ABOUT THIS EXERCISE — Give every entry again, word for word.

== GIVEN ENTRIES ==

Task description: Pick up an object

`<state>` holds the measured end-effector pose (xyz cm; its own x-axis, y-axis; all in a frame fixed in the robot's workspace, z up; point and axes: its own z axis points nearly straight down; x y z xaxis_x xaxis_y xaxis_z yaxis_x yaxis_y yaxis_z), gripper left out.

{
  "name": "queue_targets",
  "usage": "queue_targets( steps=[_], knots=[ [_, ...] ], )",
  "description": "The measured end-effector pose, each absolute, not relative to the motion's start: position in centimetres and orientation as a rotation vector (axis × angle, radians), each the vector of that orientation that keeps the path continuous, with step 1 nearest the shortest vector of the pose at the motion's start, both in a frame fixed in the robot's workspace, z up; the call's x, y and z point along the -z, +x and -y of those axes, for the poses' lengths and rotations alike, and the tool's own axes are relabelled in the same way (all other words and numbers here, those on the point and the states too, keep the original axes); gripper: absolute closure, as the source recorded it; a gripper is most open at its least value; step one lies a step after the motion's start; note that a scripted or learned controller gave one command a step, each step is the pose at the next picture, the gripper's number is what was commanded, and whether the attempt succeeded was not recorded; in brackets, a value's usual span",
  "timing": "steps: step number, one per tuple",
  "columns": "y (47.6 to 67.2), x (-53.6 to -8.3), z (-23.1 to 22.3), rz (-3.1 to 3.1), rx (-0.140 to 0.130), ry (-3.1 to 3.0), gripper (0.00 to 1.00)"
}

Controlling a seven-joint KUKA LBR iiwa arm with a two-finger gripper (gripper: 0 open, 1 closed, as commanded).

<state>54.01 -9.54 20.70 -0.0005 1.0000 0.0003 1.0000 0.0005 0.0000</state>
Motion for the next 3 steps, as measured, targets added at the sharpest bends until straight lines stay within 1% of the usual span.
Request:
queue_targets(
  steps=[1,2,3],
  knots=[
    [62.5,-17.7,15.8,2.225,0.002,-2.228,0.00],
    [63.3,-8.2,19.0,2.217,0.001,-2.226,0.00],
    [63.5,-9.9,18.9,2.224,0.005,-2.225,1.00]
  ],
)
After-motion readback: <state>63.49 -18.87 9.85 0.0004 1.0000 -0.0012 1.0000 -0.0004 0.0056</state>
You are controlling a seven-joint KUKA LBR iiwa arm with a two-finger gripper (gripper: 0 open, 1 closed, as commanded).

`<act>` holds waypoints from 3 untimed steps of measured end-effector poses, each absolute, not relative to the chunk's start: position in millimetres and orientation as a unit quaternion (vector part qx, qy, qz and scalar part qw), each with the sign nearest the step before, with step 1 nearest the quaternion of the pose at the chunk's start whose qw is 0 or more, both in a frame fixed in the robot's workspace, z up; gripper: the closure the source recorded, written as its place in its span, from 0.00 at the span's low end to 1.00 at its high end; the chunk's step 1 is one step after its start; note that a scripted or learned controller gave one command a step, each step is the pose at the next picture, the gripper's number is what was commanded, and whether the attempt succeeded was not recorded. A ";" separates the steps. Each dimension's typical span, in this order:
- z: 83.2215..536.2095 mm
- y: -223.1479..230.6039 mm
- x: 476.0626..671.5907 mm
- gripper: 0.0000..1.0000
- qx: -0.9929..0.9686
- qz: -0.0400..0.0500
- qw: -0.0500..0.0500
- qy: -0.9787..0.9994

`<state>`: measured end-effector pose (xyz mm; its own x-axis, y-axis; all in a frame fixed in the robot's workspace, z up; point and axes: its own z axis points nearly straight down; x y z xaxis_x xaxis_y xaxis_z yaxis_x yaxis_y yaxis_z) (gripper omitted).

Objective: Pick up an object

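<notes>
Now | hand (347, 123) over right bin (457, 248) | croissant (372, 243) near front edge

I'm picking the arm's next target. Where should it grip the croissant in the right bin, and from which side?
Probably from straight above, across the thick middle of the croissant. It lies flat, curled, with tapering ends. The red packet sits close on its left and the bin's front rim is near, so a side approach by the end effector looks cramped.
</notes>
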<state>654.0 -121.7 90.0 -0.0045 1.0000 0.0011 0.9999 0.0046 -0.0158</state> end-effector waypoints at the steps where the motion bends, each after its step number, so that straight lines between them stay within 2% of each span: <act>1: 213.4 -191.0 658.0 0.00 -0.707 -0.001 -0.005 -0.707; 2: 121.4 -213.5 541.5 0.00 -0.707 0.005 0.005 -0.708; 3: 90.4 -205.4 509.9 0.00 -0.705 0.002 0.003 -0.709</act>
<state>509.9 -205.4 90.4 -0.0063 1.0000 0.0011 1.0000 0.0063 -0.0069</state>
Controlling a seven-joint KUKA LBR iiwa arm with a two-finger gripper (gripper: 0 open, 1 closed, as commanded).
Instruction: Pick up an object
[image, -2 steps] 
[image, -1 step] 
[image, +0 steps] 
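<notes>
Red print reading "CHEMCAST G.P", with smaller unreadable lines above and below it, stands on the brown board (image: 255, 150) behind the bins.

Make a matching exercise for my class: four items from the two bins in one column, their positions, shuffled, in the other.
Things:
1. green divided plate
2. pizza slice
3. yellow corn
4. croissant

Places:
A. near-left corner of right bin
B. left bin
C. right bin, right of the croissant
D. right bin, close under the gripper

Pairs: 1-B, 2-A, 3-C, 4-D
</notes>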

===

YOUR SOLUTION —
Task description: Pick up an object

`<state>` holds the measured end-effector pose (xyz cm; its own x-axis, y-axis; all in a frame fixed in the robot's workspace, z up; point and axes: its own z axis points nearly straight down; x y z xaxis_x xaxis_y xaxis_z yaxis_x yaxis_y yaxis_z), gripper left out.

{
  "name": "queue_targets",
  "usage": "queue_targets( steps=[_], knots=[ [_, ...] ], )",
  "description": "The measured end-effector pose, each absolute, not relative to the motion's start: position in centimetres and orientation as a rotation vector (axis × angle, radians), each the vector of that orientation that keeps the path continuous, with step 1 nearest the shortest vector of the pose at the motion's start, both in a frame fixed in the robot's workspace, z up; the call's x, y and z point along the -z, +x and -y of those axes, for the poses' lengths and rotations alike, and the tool's own axes are relabelled in the same way (all other words and numbers here, those on the point and the states too, keep the original axes); gripper: absolute closure, as the source recorded it; a gripper is most open at its least value; step one lies a step after the motion's start; note that a scripted or learned controller gave one command a step, each step is the pose at the next picture, the gripper's number is what was commanded, and whether the attempt succeeded was not recorded; in brackets, a value's usual span",
  "timing": "steps: step number, one per tuple",
  "columns": "y (47.6 to 67.2), x (-53.6 to -8.3), z (-23.1 to 22.3), rz (-3.1 to 3.1), rx (-0.140 to 0.130), ry (-3.1 to 3.0), gripper (0.00 to 1.00)"
}

Controlling a seven-joint KUKA LBR iiwa arm with a two-finger gripper (gripper: 0 open, 1 closed, as commanded).

<state>54.01 -9.54 20.70 -0.0005 1.0000 0.0003 1.0000 0.0005 0.0000</state>
Motion for the next 3 steps, as measured, targets added at the sharpest bends until straight lines stay within 1% of the usual span.
Request:
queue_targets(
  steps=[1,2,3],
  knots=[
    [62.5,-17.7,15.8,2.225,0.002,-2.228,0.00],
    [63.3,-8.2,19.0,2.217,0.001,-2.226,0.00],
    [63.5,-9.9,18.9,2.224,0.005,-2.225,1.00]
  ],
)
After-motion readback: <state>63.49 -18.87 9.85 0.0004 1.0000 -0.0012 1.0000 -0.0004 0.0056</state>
You are controlling a seven-joint KUKA LBR iiwa arm with a two-finger gripper (gripper: 0 open, 1 closed, as commanded).

`<act>` holds waypoints from 3 untimed steps of measured end-effector poses, each absolute, not relative to the chunk's start: position in millimetres and orientation as a unit quaternion (vector part qx, qy, qz and scalar part qw), each with the sign nearest the step before, with step 1 nearest the quaternion of the pose at the chunk's start whose qw is 0 or more, both in a frame fixed in the robot's workspace, z up; gripper: the closure the source recorded, written as its place in its span, from 0.00 at the span's low end to 1.00 at its high end; the chunk's step 1 is one step after its start; note that a scripted or learned controller gave one command a step, each step is the pose at the next picture, the gripper's number is what was commanded, and whether the attempt succeeded was not recorded. A ";" separates the steps. Each dimension's typical span, in this order:
- z: 83.2215..536.2095 mm
- y: -223.1479..230.6039 mm
- x: 476.0626..671.5907 mm
- gripper: 0.0000..1.0000
- qx: -0.9929..0.9686
- qz: -0.0400..0.0500
- qw: -0.0500..0.0500
- qy: -0.9787..0.9994

`<state>`: measured end-effector pose (xyz mm; its own x-axis, y-axis; all in a frame fixed in the robot's workspace, z up; point and axes: its own z axis points nearly straight down; x y z xaxis_x xaxis_y xaxis_z yaxis_x yaxis_y yaxis_z) (gripper omitted).

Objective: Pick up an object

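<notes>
Now | hand (347, 123) over right bin (457, 248) | croissant (372, 243) near front edge

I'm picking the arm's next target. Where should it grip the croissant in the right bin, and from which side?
Probably from straight above, across the thick middle of the croissant. It lies flat, curled, with tapering ends. The red packet sits close on its left and the bin's front rim is near, so a side approach by the end effector looks cramped.
</notes>
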<state>654.0 -121.7 90.0 -0.0045 1.0000 0.0011 0.9999 0.0046 -0.0158</state> end-effector waypoints at the steps where the motion bends, each after its step number, so that straight lines between them stay within 2% of each span: <act>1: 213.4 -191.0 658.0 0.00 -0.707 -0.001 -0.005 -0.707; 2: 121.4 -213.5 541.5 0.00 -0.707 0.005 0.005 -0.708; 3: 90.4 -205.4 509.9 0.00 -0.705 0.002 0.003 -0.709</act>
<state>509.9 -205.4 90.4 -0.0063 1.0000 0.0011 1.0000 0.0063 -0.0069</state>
Controlling a seven-joint KUKA LBR iiwa arm with a two-finger gripper (gripper: 0 open, 1 closed, as commanded).
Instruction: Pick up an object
[image, -2 steps] 
[image, -1 step] 
[image, +0 steps] 
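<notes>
Red print reading "CHEMCAST G.P", with smaller unreadable lines above and below it, stands on the brown board (image: 255, 150) behind the bins.

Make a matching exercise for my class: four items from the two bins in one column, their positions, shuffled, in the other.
Things:
1. green divided plate
2. pizza slice
3. yellow corn
4. croissant

Places:
A. near-left corner of right bin
B. left bin
C. right bin, right of the croissant
D. right bin, close under the gripper

Pairs: 1-B, 2-A, 3-C, 4-D
</notes>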

This completes the requested output.